Desde esta perspectiva, por tanto, el simulacro no debe ser considerado como una copia degradada, artificial. Antes bien, se trata de un doble que cuestiona las distinciones y los conceptos de veracidad-falsedad que fecundan toda representación. Ya no existe diferencia entre verdadero y falso, entre un original convertido en el centro del sistema y unas copias que intentan parecérsele. Frente al icono copia y la semejanza del remake hollywoodiense, se sitúa el simulacro y la diferencia, repetición con variación que establece una distancia entre las dos imágenes.16 He ahí, tal vez, donde reside el verdadero gesto político de estas propuestas: la conciencia de unas imágenes que, en última instancia, se reconocen incapaces de situarse en el centro alrededor del cual se articule sistema alguno.

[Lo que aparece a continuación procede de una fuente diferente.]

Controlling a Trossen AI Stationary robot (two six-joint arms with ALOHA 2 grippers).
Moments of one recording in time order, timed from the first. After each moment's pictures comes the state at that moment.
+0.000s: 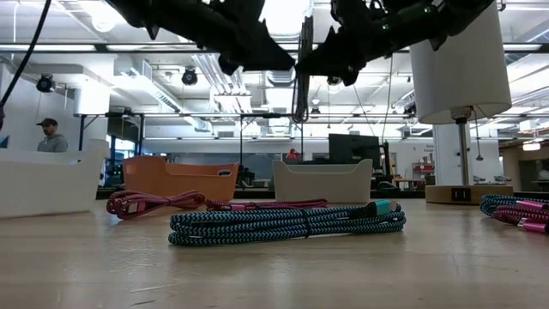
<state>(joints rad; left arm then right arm) 0.05 1.45 0.93 0.30 -0.26 0.05 -0.09 1.37 0.78 0.31 0.08 0.02</state>
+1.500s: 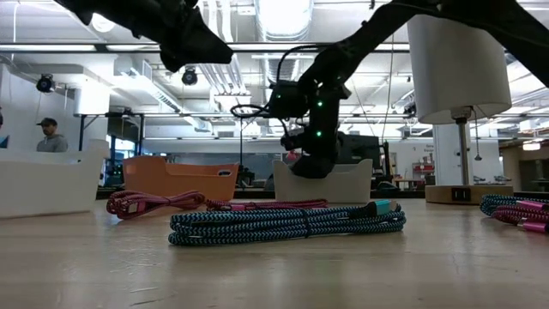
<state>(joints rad) 0.04 1.04 0.71 0.05 -0.26 -0.10 -0.39 2.12 1.53 -0.73 0.53 0.02</state>
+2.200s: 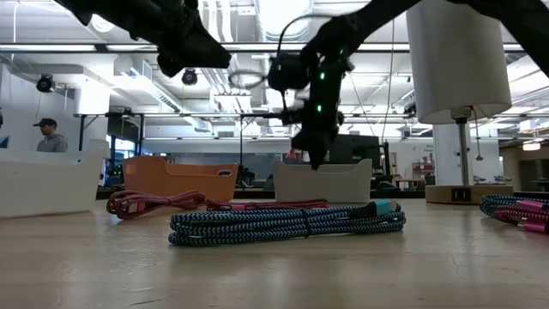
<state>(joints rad) 0.04 1.04 0.71 0.02 -0.26 -0.18 -0.33 2.03 1.56 -0.82 0.52 0.02</state>
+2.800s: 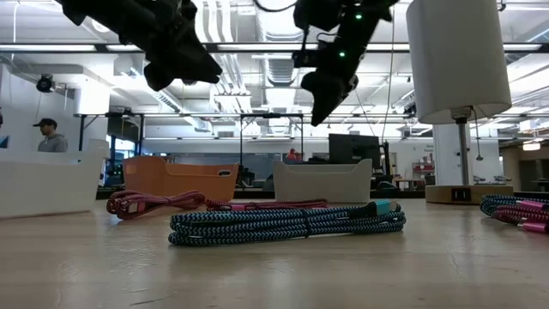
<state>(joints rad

En definitiva, desde que el arte de principios del siglo XX desistiera de los postulados de una creación ex nihilo para operar con materiales que ya circulaban en la sociedad, el cruce de caminos estético y la migración de las imágenes de un medio a otro se ha convertido en una dominante del sistema artístico actual. Y más que la publicidad o la televisión, medios objeto utilizados por numerosos artistas para desvelar los cimientos de la ideología dominante y denunciar la enajenación del sujeto contemporáneo, el discurso artístico ha utilizado -y utiliza- como interlocutor privilegiado la imagen cinematográfica, acaso como espejo incierto en el que proyectar sus inquietudes desde la otredad. Por un lado, se encuentran aquellos creadores que se han apropiado en sentido literal del material cinematográfico para deconstruirlo en una nueva unidad que recompone el conjunto de partida (de Joseph Cornell a Douglas Gordon pasando por Bruce Conner). Por otro lado, están aquellos artistas que han dialogado con la imagen cinematográfica desde el exterior: las propuestas de Mark Lewis, Pierre Huygue o Deimantas Narkevičius obligan a una reflexión audiovisual de enorme calado que cuestiona los conceptos de originalidad y copia, elementos esenciales tanto del devenir estético como de la experiencia estética referida a un sujeto. En ambos casos, no obstante, puede llegarse a una misma conclusión: si la imagen artística en la contemporaneidad se caracteriza por su condición fantasmal y errante, como señaló José Luis Brea, es desde luego el espíritu cinematográfico lo que parece animarla.